MSDN states that Socket.Shutdown can throw a SocketException
. I've had this happen to me in production recently after introducing a load balancer between my clients and my server. But I cannot reproduce it in testing without a load balancer. Can you?
Some background - I have a server application written in C# that uses TCP
sockets to communicate with clients. The application protocol is very simple for the server: accept connection, read request, send response, wait for client shutdown (read expecting 0 bytes), shutdown.
This code has been in production without issue for many years. However after introducing a load balancer in front of multiple server machines one of the server processes crashed due to an unhandled SocketException
that was raised when the server called Socket.Shutdown
. The particular client had timed out whilst waiting for the server to respond and attempted to close the connection early. The exception message on the server was "An existing connection was forcibly closed by the remote host." It is not unusual for the client to do this, but obviously prior to the load balancer the server was raising this error at a different point in the code. Still it's clearly a server bug and the fix is obvious - handle the exception.
However using a test client application (also written in C#), I cannot find a sequence of operations that will cause the server to raise an exception during Socket.Shutdown
. It appears that the load balancer did something unusual to the TCP
packets, but still, I dislike using that as excuse for failing to reproduce the issue.
I can run both server and client code in debug and I have WireShark watching the packets.

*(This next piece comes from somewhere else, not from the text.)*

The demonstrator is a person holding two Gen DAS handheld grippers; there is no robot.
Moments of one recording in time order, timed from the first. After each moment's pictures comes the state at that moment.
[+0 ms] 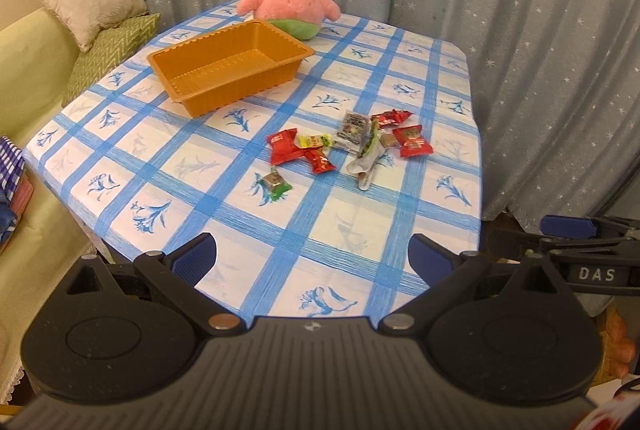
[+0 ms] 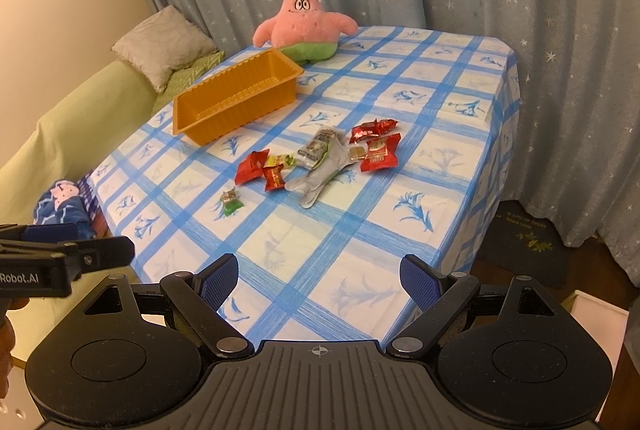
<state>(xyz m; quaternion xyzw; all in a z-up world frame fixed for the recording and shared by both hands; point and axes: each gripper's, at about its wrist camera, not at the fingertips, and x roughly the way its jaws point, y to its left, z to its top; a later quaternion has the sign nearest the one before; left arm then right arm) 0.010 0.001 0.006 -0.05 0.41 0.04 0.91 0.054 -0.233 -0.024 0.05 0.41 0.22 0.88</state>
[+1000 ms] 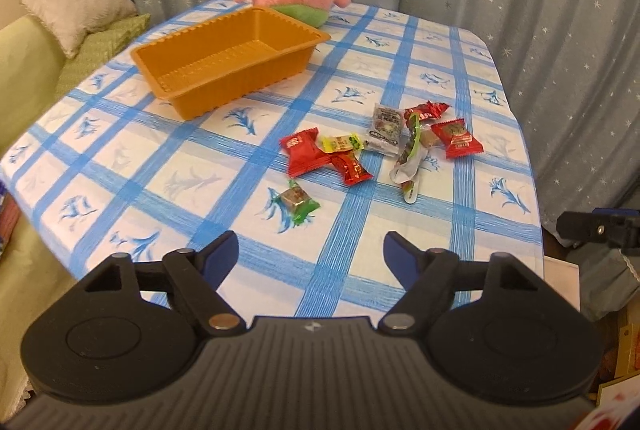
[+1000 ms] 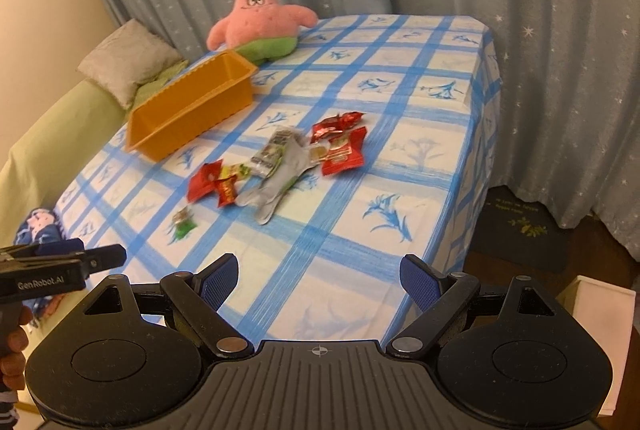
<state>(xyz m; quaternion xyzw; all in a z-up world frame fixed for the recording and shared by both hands) 0.081 0.034 -0.065 -0.02 0.41 0.02 0.91 0.106 -0.242 -0.068 0.09 0.42 0.18 0.89</state>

On the client side, after the connection is established, the operations are:
Socket.Send() // single call
Socket.Receive() // this one times out in our scenario
Socket.XXX() // various choices as described below
On the server side, after the connection is established, the operations are:
1) Socket.Receive() //multiple calls until complete message is received
2) // Processing...
3) Socket.Write() //single call
4) Socket.Receive() // single call expecting 0 bytes
5) Socket.Shutdown()
Presume each call is wrapped with try..catch(SocketException)
A) If I pause the server during step 2, wait for the client to time out, and initiate a client shutdown using Socket.Shutdown(SocketShutDown.Send)
a FIN packet is sent to the server. When the server resumes processing, all the calls will succeed (3 thru 5) because that's a perfectly acceptable TCP flow.
B) If I pause the server during step 2, wait for the client to time out, and initiate a client shutdown using Socket.Shutdown(SocketShutDown.Both)
or Socket.Close()
again a FIN packet is sent to the server. When the server resumes processing step 3 succeeds, but it causes the client to send a RST packet in response as it is not accepting more data. If this RST arrives before step 4 then Socket.Receive
throws and step 5 succeeds. If it arrives after step 4, then Socket.Receive
succeeds (returns 0 bytes), and yet step 5 succeeds.
C) If the client has "Dont Linger" set (Linger enabled with 0 timeout), and I pause the server during processing, wait for the client to time out, and initiate a client shutdown using Socket.Shutdown(SocketShutDown.Both)
or Socket.Close()
a "RST" packet is immediately sent to the server. When the server resumes processing steps 3 and 4 will fail but still step 5 succeeds.
I think what puzzles me most is that Socket.Shutdown
appears to ignore my test client RST packets and yet evidently my load balancer was able to send a RST packet that was not ignored. What am I missing? What else can I try?